> _Work order_
Would you return the listing exactly as written, apart from its pictures?

> _Stored data_
□ □ □ □ □ □ □

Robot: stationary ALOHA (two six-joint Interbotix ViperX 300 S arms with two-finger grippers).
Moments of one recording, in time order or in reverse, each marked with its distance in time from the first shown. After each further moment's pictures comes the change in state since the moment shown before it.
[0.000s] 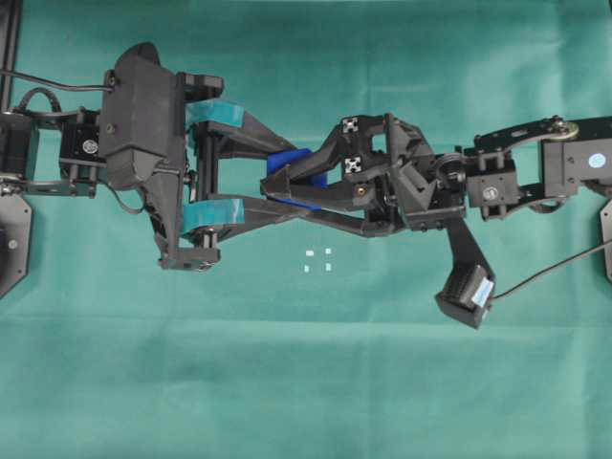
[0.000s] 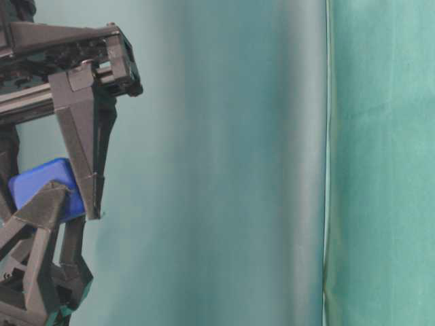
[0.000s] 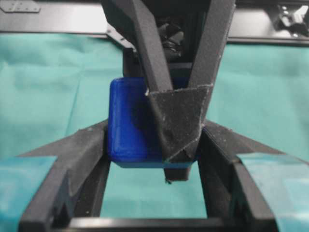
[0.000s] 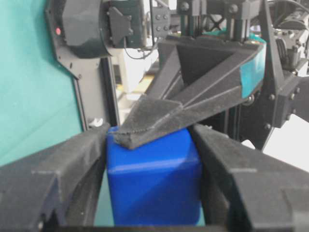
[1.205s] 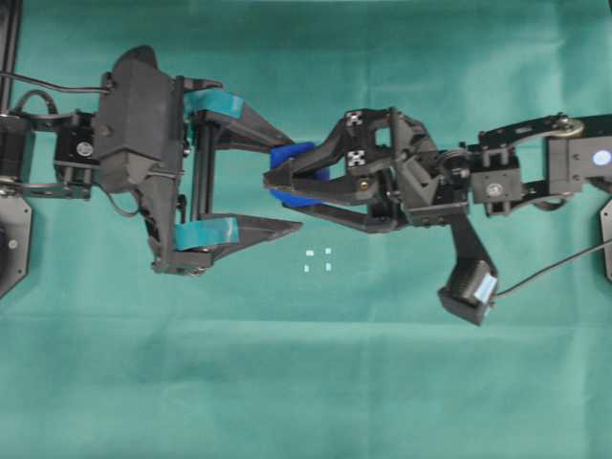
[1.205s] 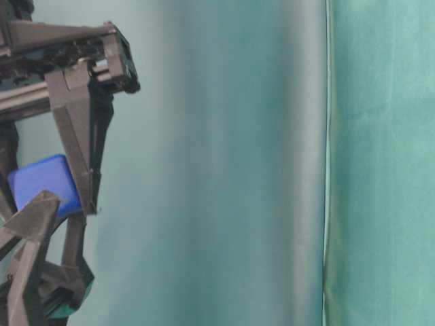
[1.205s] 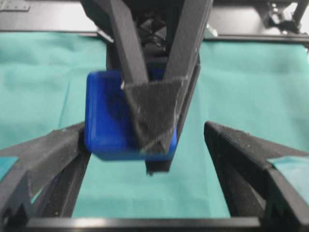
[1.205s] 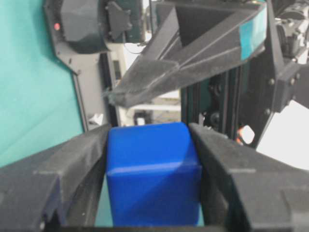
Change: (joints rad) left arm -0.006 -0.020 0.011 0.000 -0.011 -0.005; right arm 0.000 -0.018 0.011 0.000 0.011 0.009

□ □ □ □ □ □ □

> _Response to the exercise_
Robot: stationary ALOHA (two six-joint Interbotix ViperX 300 S arms with two-finger grippers).
Moments of one recording, in time order or in reverse, each marked with its distance in time from the first shown. After each further moment's pictures comes the change in state since the moment shown before it.
[0.000s] 
[0.000s] 
[0.000s] 
[0.000s] 
[1.205s] 
[1.205s] 
[1.205s] 
[1.205s] 
Change: (joints rad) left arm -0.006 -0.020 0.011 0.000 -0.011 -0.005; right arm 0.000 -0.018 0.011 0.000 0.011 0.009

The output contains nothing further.